Start of SUPPLIED DATA

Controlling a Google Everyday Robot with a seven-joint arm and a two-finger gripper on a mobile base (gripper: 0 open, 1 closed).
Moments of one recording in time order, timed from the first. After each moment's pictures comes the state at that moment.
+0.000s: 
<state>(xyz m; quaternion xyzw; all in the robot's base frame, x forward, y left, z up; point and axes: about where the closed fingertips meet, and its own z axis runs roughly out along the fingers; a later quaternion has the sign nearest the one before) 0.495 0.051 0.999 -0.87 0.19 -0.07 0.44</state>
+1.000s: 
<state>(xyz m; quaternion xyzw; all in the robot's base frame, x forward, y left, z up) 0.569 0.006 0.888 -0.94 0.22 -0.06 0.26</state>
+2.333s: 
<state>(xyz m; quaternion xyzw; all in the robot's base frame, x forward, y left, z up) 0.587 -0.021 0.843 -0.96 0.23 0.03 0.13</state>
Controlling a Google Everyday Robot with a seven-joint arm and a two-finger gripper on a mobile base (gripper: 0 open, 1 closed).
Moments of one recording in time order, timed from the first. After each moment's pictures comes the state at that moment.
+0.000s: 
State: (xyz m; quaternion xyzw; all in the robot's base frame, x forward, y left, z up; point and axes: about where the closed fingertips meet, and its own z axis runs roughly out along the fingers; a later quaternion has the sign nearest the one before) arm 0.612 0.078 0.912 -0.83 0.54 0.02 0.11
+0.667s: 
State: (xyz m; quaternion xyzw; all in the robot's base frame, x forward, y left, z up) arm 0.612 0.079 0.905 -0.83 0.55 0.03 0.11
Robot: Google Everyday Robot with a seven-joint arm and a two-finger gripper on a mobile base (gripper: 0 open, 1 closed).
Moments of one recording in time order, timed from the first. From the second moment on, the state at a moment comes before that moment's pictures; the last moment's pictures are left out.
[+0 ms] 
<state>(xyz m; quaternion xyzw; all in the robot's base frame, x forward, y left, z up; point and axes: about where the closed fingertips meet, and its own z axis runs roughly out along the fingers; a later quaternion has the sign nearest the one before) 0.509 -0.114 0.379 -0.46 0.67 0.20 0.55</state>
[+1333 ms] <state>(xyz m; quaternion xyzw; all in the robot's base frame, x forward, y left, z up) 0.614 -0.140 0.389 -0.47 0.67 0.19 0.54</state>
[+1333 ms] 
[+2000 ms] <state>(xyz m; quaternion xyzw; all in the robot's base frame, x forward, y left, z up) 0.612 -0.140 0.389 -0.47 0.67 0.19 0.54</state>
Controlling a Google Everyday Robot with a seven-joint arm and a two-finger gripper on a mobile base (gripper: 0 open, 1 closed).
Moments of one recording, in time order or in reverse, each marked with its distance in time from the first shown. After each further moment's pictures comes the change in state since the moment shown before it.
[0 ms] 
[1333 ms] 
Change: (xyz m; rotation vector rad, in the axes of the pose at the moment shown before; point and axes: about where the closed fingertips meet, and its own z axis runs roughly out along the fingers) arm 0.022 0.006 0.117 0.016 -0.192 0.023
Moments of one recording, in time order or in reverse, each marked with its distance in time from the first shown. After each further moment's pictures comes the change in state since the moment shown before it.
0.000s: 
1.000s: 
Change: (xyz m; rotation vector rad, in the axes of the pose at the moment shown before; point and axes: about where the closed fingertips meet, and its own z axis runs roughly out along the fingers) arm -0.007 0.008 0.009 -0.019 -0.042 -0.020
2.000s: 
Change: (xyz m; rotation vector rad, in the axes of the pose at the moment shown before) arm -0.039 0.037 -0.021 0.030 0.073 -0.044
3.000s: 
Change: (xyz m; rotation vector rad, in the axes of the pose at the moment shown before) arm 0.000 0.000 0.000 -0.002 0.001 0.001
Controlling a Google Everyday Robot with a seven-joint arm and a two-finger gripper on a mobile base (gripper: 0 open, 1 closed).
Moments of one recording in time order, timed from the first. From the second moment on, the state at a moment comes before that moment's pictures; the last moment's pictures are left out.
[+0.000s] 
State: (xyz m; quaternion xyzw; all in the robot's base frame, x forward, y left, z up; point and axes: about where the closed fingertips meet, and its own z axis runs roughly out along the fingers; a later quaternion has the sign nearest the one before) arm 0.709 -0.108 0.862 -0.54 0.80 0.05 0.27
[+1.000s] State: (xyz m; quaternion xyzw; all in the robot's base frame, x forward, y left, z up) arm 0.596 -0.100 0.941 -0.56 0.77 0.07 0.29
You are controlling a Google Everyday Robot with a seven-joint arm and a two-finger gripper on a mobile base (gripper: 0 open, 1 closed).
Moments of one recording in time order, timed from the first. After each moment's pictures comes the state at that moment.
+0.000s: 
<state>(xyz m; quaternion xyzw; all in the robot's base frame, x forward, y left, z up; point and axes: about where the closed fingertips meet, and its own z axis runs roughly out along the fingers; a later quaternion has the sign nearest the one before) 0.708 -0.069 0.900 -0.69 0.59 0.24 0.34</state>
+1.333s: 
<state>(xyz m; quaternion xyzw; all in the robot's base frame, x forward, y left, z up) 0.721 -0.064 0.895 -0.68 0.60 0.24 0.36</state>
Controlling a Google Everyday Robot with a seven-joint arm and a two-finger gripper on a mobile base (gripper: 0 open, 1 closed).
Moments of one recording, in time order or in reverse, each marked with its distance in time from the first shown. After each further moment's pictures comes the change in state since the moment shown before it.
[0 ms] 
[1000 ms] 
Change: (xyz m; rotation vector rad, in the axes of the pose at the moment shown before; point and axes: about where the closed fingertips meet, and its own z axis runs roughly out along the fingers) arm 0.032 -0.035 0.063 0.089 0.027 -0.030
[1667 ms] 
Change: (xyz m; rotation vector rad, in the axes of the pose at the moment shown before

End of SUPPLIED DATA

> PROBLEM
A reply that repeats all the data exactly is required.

> SOLUTION FOR THIS TASK
Controlling a Google Everyday Robot with a seven-joint arm and a two-finger gripper on a mobile base (gripper: 0 open, 1 closed).
Moments of one recording in time order, timed from the first. After each moment's pictures comes the state at that moment.
+0.000s: 
<state>(xyz m; quaternion xyzw; all in the robot's base frame, x forward, y left, z up; point and axes: about where the closed fingertips meet, and its own z axis runs roughly out along the fingers; a later quaternion has the sign nearest the one before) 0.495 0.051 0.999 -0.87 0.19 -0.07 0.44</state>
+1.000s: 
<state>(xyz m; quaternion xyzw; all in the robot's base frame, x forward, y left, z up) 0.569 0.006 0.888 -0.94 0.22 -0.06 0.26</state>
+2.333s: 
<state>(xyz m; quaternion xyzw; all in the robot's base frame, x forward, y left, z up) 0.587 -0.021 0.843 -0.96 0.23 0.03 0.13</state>
Controlling a Google Everyday Robot with a seven-joint arm and a two-finger gripper on a mobile base (gripper: 0 open, 1 closed).
Moments of one recording in time order, timed from the first. After each moment's pictures comes the state at that moment.
+0.000s: 
State: (xyz m; quaternion xyzw; all in the robot's base frame, x forward, y left, z up; point and axes: about where the closed fingertips meet, and its own z axis runs roughly out along the fingers; a later quaternion has the sign nearest the one before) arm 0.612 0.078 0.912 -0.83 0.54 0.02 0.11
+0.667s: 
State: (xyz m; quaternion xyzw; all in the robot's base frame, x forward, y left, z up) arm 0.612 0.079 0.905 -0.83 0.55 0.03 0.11
Robot: Google Everyday Robot with a seven-joint arm and a two-finger gripper on a mobile base (gripper: 0 open, 1 closed).
Moments of one recording in time order, timed from the first. From the second moment on, the state at a moment comes before that moment's pictures; the last moment's pictures are left out.
[+0 ms] 
<state>(xyz m; quaternion xyzw; all in the robot's base frame, x forward, y left, z up; point and axes: about where the closed fingertips meet, and its own z axis runs roughly out along the fingers; a later quaternion has the sign nearest the one before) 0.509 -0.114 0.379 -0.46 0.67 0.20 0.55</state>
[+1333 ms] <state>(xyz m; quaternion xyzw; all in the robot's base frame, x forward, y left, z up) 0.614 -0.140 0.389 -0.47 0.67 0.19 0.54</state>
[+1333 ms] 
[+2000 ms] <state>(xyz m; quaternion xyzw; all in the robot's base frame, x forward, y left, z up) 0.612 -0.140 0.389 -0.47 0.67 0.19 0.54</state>
Controlling a Google Everyday Robot with a seven-joint arm and a two-finger gripper on a mobile base (gripper: 0 open, 1 closed).
Moments of one recording, in time order or in reverse, each marked with its distance in time from the first shown. After each further moment's pictures comes the change in state since the moment shown before it.
[0 ms] 
[1333 ms] 
Change: (xyz m; rotation vector rad, in the axes of the pose at the moment shown before; point and axes: about where the closed fingertips meet, and its own z axis runs roughly out along the fingers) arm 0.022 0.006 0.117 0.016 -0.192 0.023
Moments of one recording, in time order or in reverse, each marked with its distance in time from the first shown. After each further moment's pictures comes the change in state since the moment shown before it.
0.000s: 
1.000s: 
Change: (xyz m; rotation vector rad, in the axes of the pose at the moment shown before; point and axes: about where the closed fingertips meet, and its own z axis runs roughly out along the fingers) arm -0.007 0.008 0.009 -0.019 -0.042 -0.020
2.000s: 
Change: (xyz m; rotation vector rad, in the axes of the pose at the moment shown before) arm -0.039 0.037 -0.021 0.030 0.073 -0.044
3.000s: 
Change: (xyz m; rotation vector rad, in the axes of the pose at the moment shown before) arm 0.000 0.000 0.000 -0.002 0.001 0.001
Controlling a Google Everyday Robot with a seven-joint arm and a two-finger gripper on a mobile base (gripper: 0 open, 1 closed).
Moments of one recording in time order, timed from the first. From the second moment on, the state at a moment comes before that moment's pictures; the last moment's pictures are left out.
[+0.000s] 
State: (xyz m; quaternion xyzw; all in the robot's base frame, x forward, y left, z up; point and axes: about where the closed fingertips meet, and its own z axis runs roughly out along the fingers; a later quaternion has the sign nearest the one before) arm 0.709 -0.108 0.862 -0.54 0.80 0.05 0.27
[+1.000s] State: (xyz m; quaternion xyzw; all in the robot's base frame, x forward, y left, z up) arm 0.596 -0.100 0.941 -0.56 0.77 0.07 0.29
You are controlling a Google Everyday Robot with a seven-joint arm and a two-finger gripper on a mobile base (gripper: 0 open, 1 closed).
Moments of one recording in time order, timed from the first. After each moment's pictures comes the state at that moment.
+0.000s: 
<state>(xyz m; quaternion xyzw; all in the robot's base frame, x forward, y left, z up; point and axes: about where the closed fingertips meet, and its own z axis runs roughly out along the fingers; a later quaternion has the sign nearest the one before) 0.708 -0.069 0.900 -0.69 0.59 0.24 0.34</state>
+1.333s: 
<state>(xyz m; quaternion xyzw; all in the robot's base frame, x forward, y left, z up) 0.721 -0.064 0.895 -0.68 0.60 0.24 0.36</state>
Controlling a Google Everyday Robot with a seven-joint arm and a two-finger gripper on a mobile base (gripper: 0 open, 1 closed).
Moments of one recording, in time order or in reverse, each marked with its distance in time from the first shown. After each further moment's pictures comes the change in state since the moment shown before it.
[0 ms] 
[1000 ms] 
Change: (xyz m; rotation vector rad, in the axes of the pose at the moment shown before; point and axes: about where the closed fingertips meet, and its own z axis runs roughly out along the fingers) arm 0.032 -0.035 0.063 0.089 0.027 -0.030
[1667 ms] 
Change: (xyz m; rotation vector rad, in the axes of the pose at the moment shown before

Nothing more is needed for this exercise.